What lines in the following entries hold the word "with"? Copy each one.

[Records from a collection]
=======

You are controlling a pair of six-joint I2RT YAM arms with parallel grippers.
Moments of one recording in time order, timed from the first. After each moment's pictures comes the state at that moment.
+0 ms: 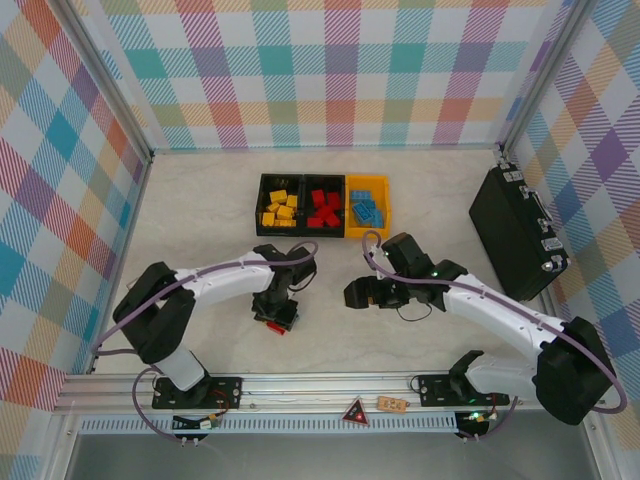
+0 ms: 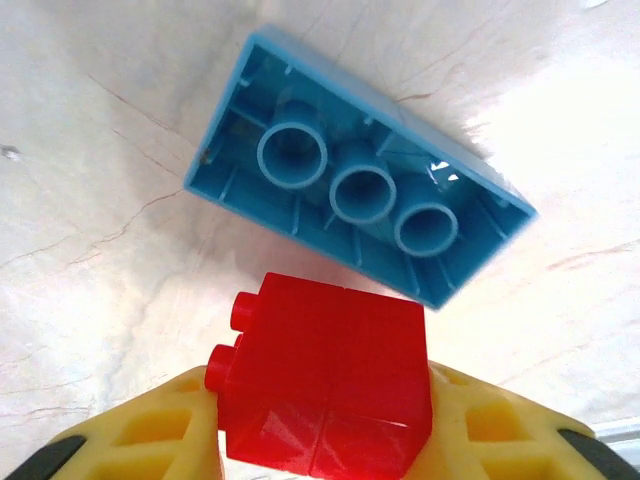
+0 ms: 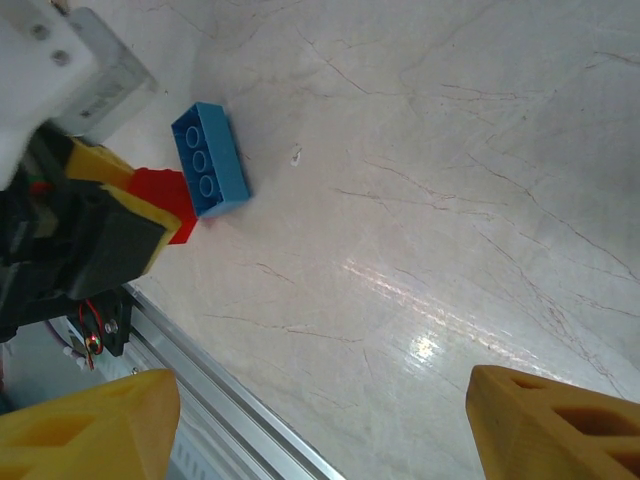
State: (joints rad) left arm -0.81 1.57 1.02 -1.09 0.04 -0.48; right arm 0.68 1.18 0.73 -0.53 -0.46 0.57
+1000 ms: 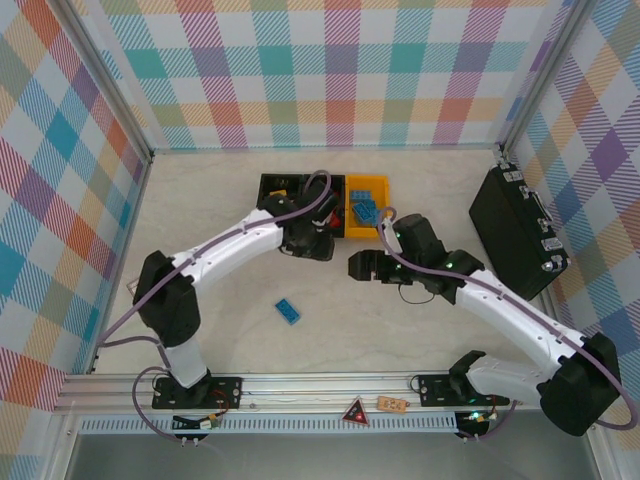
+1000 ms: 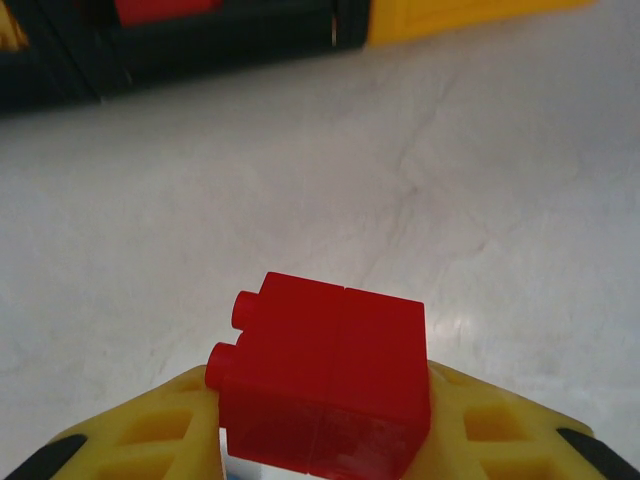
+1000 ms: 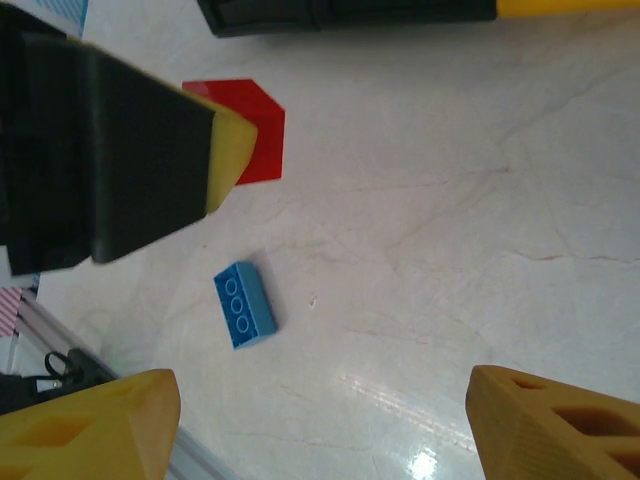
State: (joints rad) left arm -0.74 1.81 1.62 -0.99 -0.05 -0.52; right arm 0.63 1.13 0.87 -0.53 -0.29 0.62
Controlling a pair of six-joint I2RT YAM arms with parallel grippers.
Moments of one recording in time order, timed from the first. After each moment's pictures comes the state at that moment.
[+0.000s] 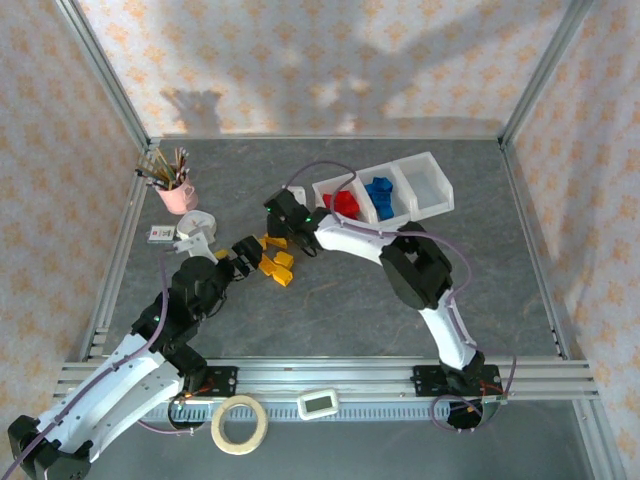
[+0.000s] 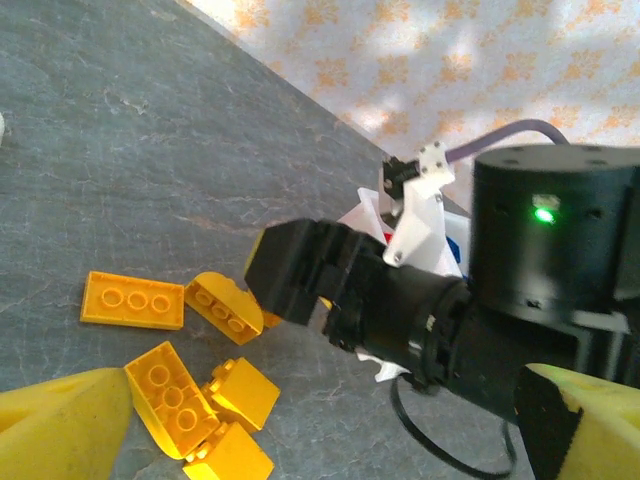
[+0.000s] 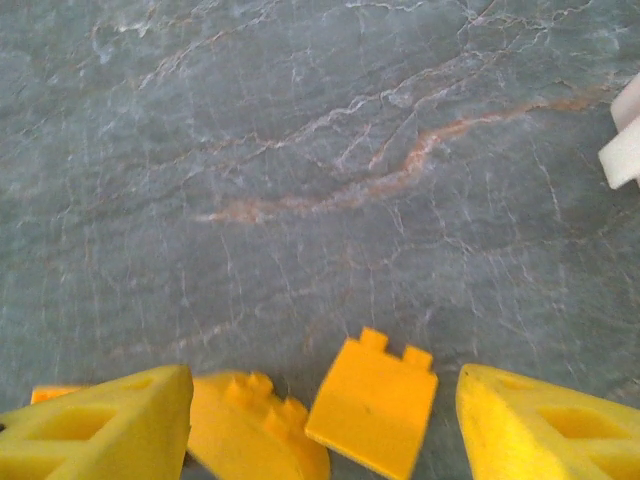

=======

**Expected answer:**
You are controlling a pair of six-joint I2RT YAM arms with parallel grippers.
Controlling a pair of six-joint I2RT YAM arms with parallel grippers.

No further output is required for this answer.